DOI-USGS / lake-temperature-model-prep

Pipeline #1
Other
6 stars 13 forks source link

Add Three Bull Shoals Datasets from Issue 320 #337

Closed padilla410 closed 2 years ago

padilla410 commented 2 years ago

This PR is a partial solution to #320 (this table) and adds data from the following cooperator files:

The data in these files comes from two locations: Bull Shoals Reservoir and Lake of the Ozarks. The Bull Shoals data was successfully added to the pipeline, while the Lake of the Ozarks data was not, due to the unresolved issue #289.

A case_when question

I have a specific question for @jread-usgs. While working on these parsers I was trying to find spots to use regular expressions and case_when. Specifically, I tried six ways from Sunday to integrate this snippet into this portion of a dplyr pipeline.

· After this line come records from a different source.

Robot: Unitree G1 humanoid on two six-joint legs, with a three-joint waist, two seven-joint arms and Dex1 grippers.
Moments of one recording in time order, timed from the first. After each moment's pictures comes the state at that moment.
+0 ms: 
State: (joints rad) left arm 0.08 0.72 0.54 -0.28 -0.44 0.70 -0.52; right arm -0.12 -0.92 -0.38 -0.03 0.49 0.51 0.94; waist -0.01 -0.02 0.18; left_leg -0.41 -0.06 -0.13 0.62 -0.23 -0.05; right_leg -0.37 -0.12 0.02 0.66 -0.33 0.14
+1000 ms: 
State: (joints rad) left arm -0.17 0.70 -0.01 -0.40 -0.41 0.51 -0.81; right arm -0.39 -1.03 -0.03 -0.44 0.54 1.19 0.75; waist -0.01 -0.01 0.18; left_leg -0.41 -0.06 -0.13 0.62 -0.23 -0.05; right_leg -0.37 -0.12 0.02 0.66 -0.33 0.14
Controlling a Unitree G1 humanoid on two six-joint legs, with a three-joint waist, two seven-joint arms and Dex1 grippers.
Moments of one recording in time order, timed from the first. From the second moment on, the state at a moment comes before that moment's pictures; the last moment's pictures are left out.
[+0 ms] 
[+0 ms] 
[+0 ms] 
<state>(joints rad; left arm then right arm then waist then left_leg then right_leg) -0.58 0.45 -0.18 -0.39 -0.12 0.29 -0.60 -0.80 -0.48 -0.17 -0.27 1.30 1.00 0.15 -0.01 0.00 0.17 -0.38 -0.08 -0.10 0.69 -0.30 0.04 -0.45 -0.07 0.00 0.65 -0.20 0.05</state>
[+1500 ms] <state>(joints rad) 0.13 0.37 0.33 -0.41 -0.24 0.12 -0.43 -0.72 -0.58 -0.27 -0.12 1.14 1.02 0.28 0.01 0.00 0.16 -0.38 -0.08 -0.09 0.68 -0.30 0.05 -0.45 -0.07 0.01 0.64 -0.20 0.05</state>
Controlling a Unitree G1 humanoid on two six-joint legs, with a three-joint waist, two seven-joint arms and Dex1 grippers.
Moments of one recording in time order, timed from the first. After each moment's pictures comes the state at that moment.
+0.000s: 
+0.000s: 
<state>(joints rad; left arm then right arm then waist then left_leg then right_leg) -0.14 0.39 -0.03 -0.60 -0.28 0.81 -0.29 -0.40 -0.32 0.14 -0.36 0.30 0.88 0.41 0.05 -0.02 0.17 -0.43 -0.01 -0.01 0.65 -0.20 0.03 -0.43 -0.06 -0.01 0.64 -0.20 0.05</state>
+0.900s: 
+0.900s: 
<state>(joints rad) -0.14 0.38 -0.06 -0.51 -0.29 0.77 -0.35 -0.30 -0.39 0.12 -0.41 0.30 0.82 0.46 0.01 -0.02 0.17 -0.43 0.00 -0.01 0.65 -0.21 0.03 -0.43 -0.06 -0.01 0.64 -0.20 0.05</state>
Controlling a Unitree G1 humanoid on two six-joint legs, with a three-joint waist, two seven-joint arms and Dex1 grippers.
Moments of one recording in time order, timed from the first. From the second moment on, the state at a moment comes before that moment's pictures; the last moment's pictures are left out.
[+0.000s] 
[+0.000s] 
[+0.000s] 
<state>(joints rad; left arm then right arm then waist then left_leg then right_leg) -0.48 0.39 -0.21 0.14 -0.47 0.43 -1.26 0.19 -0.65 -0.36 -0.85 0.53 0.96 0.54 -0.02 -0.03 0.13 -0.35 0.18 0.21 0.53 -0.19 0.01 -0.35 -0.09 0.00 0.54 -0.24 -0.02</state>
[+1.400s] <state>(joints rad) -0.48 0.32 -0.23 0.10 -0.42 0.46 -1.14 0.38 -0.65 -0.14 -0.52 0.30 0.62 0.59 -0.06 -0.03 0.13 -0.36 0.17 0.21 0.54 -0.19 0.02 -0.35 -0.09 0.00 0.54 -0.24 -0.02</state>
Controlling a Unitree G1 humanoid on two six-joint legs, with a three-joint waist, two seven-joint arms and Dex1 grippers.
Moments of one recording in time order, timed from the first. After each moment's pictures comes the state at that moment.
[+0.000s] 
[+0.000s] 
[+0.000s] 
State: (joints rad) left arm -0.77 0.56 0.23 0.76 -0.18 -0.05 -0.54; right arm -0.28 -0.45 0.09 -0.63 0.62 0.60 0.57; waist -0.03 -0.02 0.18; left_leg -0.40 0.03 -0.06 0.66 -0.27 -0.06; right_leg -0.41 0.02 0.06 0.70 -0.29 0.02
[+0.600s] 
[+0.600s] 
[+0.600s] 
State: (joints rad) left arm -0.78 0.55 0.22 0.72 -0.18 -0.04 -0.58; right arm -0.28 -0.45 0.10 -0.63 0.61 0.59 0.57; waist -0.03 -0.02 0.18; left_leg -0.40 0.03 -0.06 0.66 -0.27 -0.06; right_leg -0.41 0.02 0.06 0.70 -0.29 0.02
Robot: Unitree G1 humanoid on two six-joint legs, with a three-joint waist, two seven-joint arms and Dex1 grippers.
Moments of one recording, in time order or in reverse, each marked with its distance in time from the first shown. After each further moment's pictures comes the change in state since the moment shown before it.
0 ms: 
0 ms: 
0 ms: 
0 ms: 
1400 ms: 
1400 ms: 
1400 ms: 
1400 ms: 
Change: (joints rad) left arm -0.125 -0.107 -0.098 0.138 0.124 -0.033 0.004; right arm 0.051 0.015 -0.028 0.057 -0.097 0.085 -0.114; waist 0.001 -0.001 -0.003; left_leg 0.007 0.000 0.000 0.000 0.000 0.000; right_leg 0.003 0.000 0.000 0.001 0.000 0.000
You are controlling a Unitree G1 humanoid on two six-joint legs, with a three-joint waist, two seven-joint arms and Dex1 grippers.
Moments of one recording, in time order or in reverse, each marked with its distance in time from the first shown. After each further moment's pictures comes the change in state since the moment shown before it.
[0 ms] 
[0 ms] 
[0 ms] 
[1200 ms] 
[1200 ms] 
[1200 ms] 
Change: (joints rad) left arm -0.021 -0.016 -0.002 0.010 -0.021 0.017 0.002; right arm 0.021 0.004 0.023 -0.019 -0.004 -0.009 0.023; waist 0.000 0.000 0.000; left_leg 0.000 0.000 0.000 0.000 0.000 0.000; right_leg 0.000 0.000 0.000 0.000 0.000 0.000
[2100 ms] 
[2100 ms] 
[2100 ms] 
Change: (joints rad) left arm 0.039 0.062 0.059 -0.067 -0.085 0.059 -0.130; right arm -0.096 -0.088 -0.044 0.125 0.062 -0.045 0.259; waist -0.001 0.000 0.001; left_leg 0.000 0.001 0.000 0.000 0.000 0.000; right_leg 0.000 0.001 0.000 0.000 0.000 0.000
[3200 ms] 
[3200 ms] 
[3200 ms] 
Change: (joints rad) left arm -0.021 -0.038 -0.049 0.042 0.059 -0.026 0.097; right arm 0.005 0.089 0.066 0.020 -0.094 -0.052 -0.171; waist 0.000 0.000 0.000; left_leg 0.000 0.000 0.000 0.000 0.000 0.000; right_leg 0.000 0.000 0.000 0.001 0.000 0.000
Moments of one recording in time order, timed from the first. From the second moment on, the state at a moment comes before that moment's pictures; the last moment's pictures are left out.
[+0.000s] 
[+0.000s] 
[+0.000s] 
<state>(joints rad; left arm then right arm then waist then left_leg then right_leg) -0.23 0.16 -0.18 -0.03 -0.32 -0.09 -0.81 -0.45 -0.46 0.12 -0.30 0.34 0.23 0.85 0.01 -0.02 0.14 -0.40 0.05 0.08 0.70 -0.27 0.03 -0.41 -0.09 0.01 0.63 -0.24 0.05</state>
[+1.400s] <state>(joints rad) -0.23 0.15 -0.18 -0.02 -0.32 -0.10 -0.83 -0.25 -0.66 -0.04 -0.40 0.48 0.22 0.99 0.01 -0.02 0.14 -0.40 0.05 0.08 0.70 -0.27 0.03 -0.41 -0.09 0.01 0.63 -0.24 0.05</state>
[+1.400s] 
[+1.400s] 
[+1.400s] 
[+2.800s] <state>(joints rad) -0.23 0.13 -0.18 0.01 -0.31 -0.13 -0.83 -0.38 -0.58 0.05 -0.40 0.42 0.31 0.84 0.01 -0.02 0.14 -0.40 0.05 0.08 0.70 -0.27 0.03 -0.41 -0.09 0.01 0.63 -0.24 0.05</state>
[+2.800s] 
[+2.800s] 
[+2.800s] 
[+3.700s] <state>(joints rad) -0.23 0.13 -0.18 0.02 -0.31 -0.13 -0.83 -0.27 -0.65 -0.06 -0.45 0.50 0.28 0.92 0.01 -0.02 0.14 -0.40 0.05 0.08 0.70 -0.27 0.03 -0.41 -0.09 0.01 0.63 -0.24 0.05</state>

Specifically, I thought this should work:

# read in data and clean
clean <- list_sheets %>%
  purrr::map_df(~ readxl::read_xlsx(path = file_path, sheet = .x)) %>%
  purrr::discard(~all(is.na(.x))) %>%  # remove columns with all NA
  dplyr::filter(!is.na(Timestamp)) %>% # remove rows without timestamp
  dplyr::rename_with(~ new_col_names) %>%
  mutate(

    DateTime = case_when(
      class(DateTime) == 'character' ~ mdy_hm(DateTime) %>% as.Date,
      all(class(DateTime)) != 'character' ~ as.Date(DateTime),
    ),

    Timezone = c('CDT/CST'),
    temp = fahrenheit_to_celsius(temp),
    depth = -1 * depth,
    Missouri_ID = 'Missouri_100' # value from Univ MO xwalk (https://drive.google.com/file/d/11w6-LXCDSDCjipFYPxUgJyf7YB9BtXYR/view?usp=sharing)
  ) %>%
  dplyr::select(DateTime, Timezone, depth, temp, site, Missouri_ID)

The reason I need to have conditional formatting for DateTime is because the DateTime field reads as either character or POSIXct for each of the 14 files in 6_temp_coop_fetch/in/Temp_DO_BSL_MM_DD_YYYY.zip.

Results from scmake("8_viz")

Bull Shoals BEFORE image

Bull Shoals AFTER image

Summary numbers (no change compared to #333): image

lindsayplatt commented 2 years ago

@padilla410 I am reviewing this now. Looking at your question about the use of case_when(), based on your prompt for it, it sounds like what you have does not work and you expected it to. Do you have any other info about what isn't working? That would help me troubleshoot a working solution.